The builders were using an increasingly common style of apartment building construction — known as pedestal or podium construction — in which the bottom story is made of noncombustible material like concrete or steel and the upper floors are built with wood.

While international building codes adopted by North Carolina allow for wood-frame buildings, some fire science experts worry about their vulnerability to fire.

Other changes on the table?

Triming’s committee is also discussing whether it should limit the size of some buildings, and whether it should adopt the 2022 edition of National Fire Protection Association standards that outline safety rules at construction sites.

The NFPA standards now on North Carolina’s books are from 2013, state Department of Insurance Chief Fire Code Consultant Charlie Johnson confirmed in a June 9 email.

The newer standards, among other things, include additions on a fire-prevention program manager’s role at such construction sites, said Kevin Carr, a senior fire protection specialist with NFPA.

They also have new requirements for fire-safety plans adapted to each construction project.
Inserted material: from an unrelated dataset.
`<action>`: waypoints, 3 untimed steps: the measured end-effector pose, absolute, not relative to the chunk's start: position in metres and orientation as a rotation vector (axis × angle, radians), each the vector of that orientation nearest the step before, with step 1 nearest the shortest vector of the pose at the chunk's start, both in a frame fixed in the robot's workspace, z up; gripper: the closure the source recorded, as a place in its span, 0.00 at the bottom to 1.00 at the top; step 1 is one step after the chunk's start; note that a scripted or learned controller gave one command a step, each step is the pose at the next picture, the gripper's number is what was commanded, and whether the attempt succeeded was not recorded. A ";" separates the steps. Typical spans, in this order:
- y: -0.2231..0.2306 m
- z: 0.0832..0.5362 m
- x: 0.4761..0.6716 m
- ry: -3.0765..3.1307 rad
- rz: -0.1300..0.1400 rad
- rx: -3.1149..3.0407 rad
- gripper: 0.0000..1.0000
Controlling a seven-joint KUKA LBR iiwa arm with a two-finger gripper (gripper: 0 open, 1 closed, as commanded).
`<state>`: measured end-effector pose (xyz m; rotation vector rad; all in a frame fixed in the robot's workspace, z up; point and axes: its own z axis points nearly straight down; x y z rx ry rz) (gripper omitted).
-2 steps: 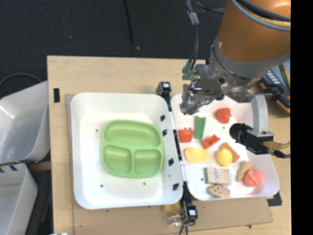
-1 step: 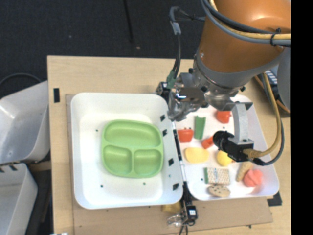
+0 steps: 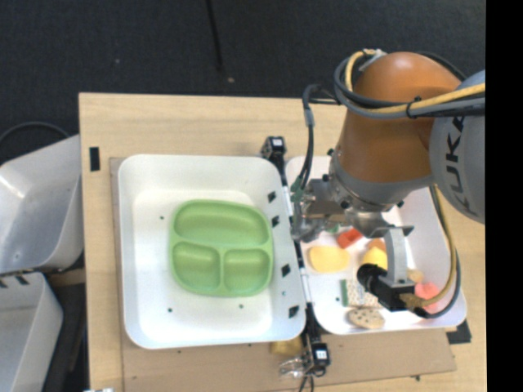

Plans are approved by a local building or fire official — or whoever has jurisdiction where a project is built.

And there are new chapters that outline best practices for tall mass timber structures and large wood frame structures, Carr said.

North Carolina is by no means the only state using older fire safety standards, Susan McKelvey, a spokesperson for the NFPA, said in an email.

“This presents safety concerns because the most recent edition of a code or standard reflects the latest trends, issues, and learnings that older editions may not,” she wrote.

It would be a long road to implementing changes, though. Triming and other fire safety officials said the earliest that will likely happen is January 2025.

In 2014 the North Carolina Building Code Council switched from updating codes every three years to every six years. That council will also have to weigh in.

Observer data reporter Gavin Off and growth and development reporter Gordon Rago contributed to this report.

This article was modified on June 14 to clarify changes in newer editions of National Fire Protection Association standards.